|
|
|
|
|
by ctvo
2561 days ago
|
|
How do you think it relates to the failures exactly? Employee quality is down? The servers had someone manually monitoring them and they quit so now the servers are quietly on fire? What's the theory? Hint: companies at Google's scale do not have a single point of failure where employees slowly trickling in or out can impact their infrastructure in this way. You would see many more failures in this case. The tenure for the average employee is ~2 years. |
|
I've worked at big companies and small ones. Every place has a small pool of extraordinary technical talent (the 10x or 100x engineers or whatever). It isn't just that these people are geniuses (although some of them def are), its how much context they have around the systems that are critical to the functioning of the Company. They have that context + dedication to have learned about different failure scenarios. They probably have built the automation systems that deploy the services.
When such people leave, its not the end of the company, someone else (either a person or a group) usually are interested and step up to knowledge transfer before the person leaves and then learn the system.

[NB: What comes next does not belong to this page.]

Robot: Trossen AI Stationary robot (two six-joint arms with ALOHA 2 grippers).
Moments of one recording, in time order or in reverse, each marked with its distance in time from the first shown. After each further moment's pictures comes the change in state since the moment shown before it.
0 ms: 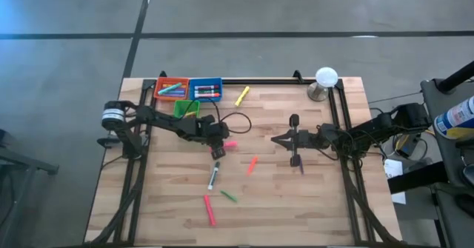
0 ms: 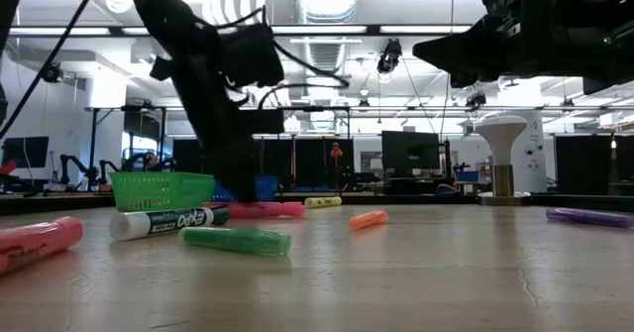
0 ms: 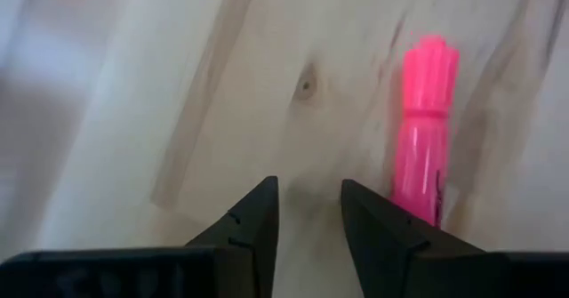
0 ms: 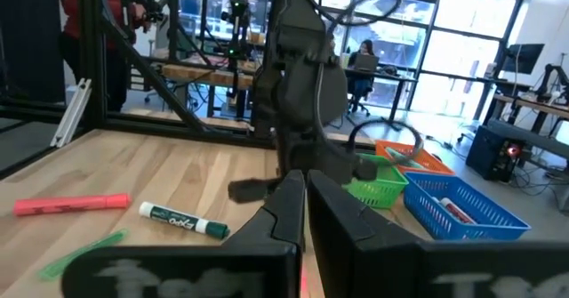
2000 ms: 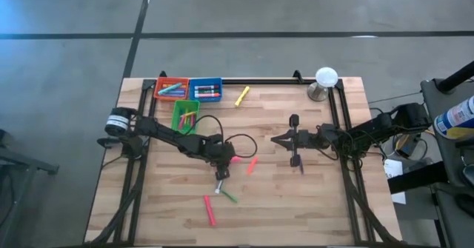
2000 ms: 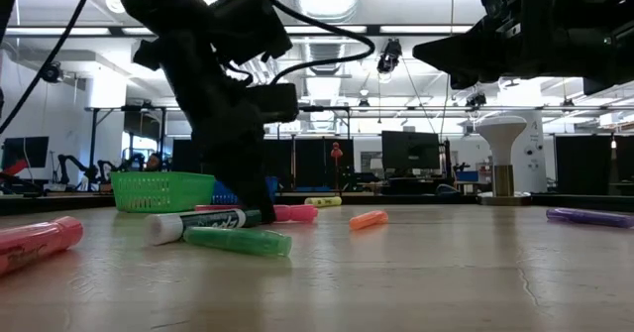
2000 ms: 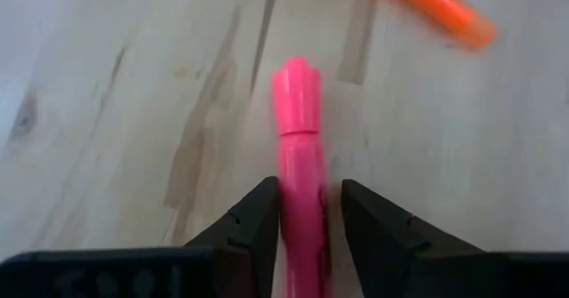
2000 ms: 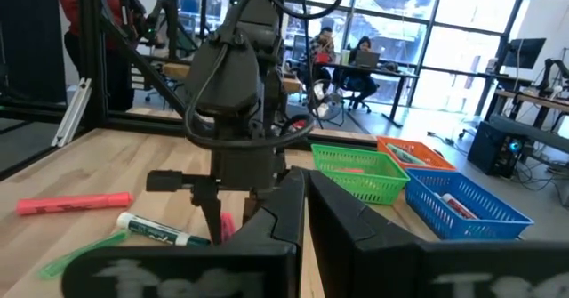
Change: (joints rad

However, if a critical mass of people leave at or around the same time, crucial knowledge that is necessary for the systems to operate correctly is lost. This may not surface immediately, but when something goes wrong, you will notice it.
I'm not saying this is what happened to Google, IDK. But its very much a possiblity, even at the largest companies. Especially the ones that have somewhat centralized systems, so outages tend to affect a whole bunch of seemingly unrelated services.